BHL
Archive
This is a read-only archive of the BHL Staff Wiki as it appeared on Sept 21, 2018. This archive is searchable using the search box on the left, but the search may be limited in the results it can provide.

rotating pages experiment

Smithsonian Libraries noticed that in some books there were tables with lists of scientific binomials that were oriented perpendicular to the page. Some of these tables had names which did not appear elsewhere in the text.

We conducted an experiment to scan those pages as is, then scan them again and rotate the image so it would (hopefully) be OCR'd with the other text. We scanned it as a foldout (many in the one title below were in fact foldouts anyway) but rotated the image before uploading it to IA.

TL;DR version:

It didn't work reliably. Sometimes OCR would try to re-reorient the rotated page (possibly based on detecting the rotated header/pg number data.) Sometimes it would try to OCR the page but it just came out as garbage. On the rare occasion, it would actually OCR the names. It is also possible that part of the problem is the low resolution of the foldout station camera which was used to shoot most of these pages. Many pages were below 300ppi, as low as 150ppi for larger foldouts.

if you have questions about this process, feel free to contact ~~thompsonkeri Keri Thompson at Smithsonian Libraries thompsonk@si.edu


external image n174_w248


Example of a book with searchable scientific names that appear in the rotated shot and nowhere else:

http://www.biodiversitylibrary.org/ia/palaeontol43419611962pala#page/385/mode/1up

Here’s another example of a book in which the OCR worked, though there is some garbling (perhaps due to the low resolution of our foldout camera):

http://www.biodiversitylibrary.org/ia/palaeonto373419941995pala#page/405/mode/1up

Here is another example in which the OCR successfully picked up text, but it is heavily garbled (again, probably due to low resolution), making it highly unlikely that anyone would actually be able to search for and find any scientific names:

http://www.biodiversitylibrary.org/item/196338#page/175/mode/1up

The garbling issue raises questions about whether or not the foldout station camera is adequate for shooting anything with small text.

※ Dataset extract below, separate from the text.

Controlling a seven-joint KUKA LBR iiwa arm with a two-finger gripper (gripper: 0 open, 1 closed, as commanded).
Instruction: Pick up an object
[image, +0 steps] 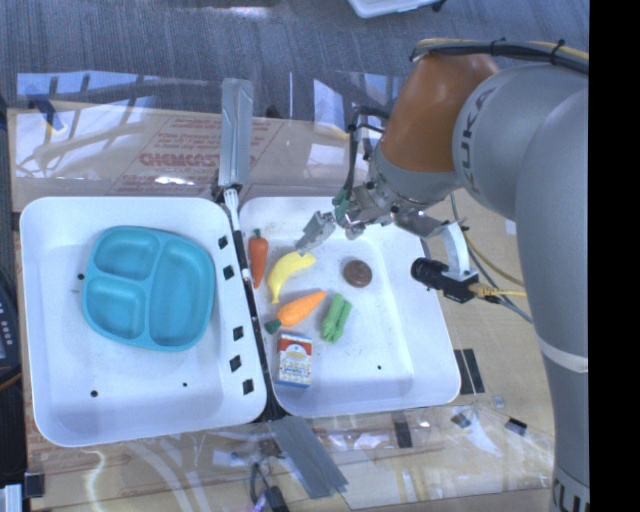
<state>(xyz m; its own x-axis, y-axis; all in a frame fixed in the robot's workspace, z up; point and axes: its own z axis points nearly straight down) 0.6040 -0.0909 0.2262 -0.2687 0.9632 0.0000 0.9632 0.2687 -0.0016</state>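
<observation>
Nearest the camera, in the lower middle of the frame, a small carton (294, 360) lies flat in the right bin (425, 365). Above it an orange carrot piece (300, 307) and a green vegetable (335, 317) are seen just beside each other, with a yellow banana (287, 274), a second carrot (258, 257) by the dividing wall, and a brown disc (357, 272) beyond. A blue divided plate (148, 286) sits in the left bin (50, 400). Farther up, the jaws (322, 230) are held released and bare, just above the banana's upper end. The approach step is judged to be in hand; a descent onto the banana and a closing would be called for next.
</observation>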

Here is a comparison in image quality between a page shot at the scribe:

http://home.archive.org/bookview.php?identifier=palaeontology41561998pala&mode=book&leaf=0466

and the same page shot at the foldout station:

http://home.archive.org/bookview.php?identifier=palaeontology41561998pala&mode=book&leaf=0464

Here is another example of blurriness, this one unrelated to the “rotated tables” issue. This is a normal foldout that was shot according to normal foldout procedure. However, the text is so blurry that it is entirely unreadable, rendering the foldout image useless:

http://home.archive.org/bookview.php?identifier=palaeontol53419621963pala&mode=book&leaf=0179

In addition to these resolution/camera quality problems, there were some more perplexing OCR problems. I found several examples in which the OCR gave us nothing, not even gibberish. Whether or not this problem is related to the resolution/camera quality issue is up for debate.

In the following image, the table text does not seem to be significantly blurred, but the OCR is still unable to pick up anything but “Septal Spacing (per 5 mm)” from above the chart (and, mysteriously, “PALAEONTOLOGY, VOLUME 41”, which only appears sideways in this image. This is a recurring issue and one of the most confusing parts about this. It calls into question my very understanding of how OCR works).

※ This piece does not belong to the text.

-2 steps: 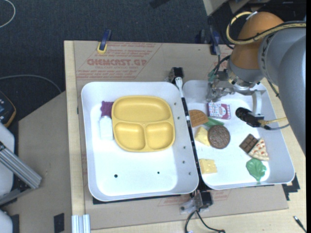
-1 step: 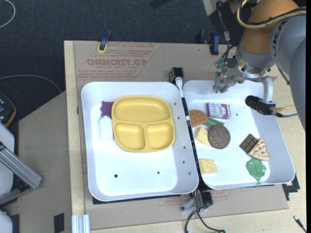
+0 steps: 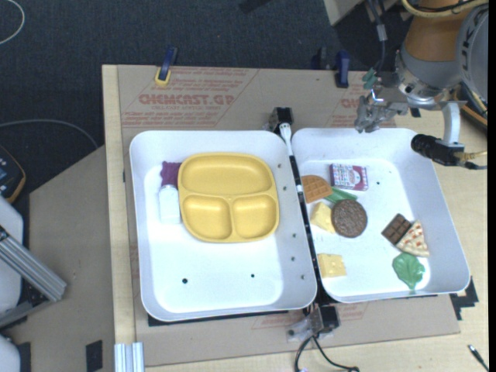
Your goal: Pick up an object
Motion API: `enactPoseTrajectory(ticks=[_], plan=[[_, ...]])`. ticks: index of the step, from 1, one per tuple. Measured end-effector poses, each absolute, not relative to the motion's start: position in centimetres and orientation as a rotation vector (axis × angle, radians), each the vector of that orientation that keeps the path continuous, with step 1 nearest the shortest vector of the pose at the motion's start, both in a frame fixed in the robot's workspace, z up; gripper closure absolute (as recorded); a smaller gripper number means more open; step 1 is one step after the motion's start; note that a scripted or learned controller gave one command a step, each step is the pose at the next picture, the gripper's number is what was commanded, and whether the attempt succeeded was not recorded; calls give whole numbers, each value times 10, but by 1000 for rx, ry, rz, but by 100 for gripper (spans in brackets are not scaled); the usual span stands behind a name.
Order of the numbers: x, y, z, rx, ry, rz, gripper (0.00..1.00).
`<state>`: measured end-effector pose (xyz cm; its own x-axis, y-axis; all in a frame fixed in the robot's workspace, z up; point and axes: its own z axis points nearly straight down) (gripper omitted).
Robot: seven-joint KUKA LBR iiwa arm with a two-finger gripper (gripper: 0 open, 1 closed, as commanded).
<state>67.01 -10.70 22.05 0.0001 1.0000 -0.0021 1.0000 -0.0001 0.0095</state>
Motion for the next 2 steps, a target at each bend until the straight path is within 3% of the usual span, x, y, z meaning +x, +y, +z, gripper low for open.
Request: enactPoseTrajectory(ticks=[1,2], plan=[[671,-107,226,2218,2220,3,100],[652,-57,236,2217,2230,1,100]])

http://www.biodiversitylibrary.org/ia/palaeontology41561998pala#page/464/mode/1up

In this instance, too, the table text doesn’t seem to be too small or blurry, but still OCR gives us nothing (and again, the sideways text is bafflingly present):

http://www.biodiversitylibrary.org/item/197382#page/88/mode/1up

Here is an example in which scientific names were picked up by OCR, but ONLY in the sideways version of the page:
http://www.biodiversitylibrary.org/ia/palaeontology41131998pala#page/390/mode/1up

The rotated version of the page gives us nothing:

http://www.biodiversitylibrary.org/ia/palaeontology41131998pala#page/393/mode/1up

In conclusion: I would recommend that we cease shooting any rotated images for the sake of OCR. The process is too unreliable. The second issue raised is whether or not our foldout station camera is of sufficient quality for even our normal foldout workflow. I would like to get a camera that is of comparable quality to the scribe cameras. If that is not possible, I would recommend that we change our standards for what warrants sending a foldout to Pennsy to be shot, especially when small text is involved.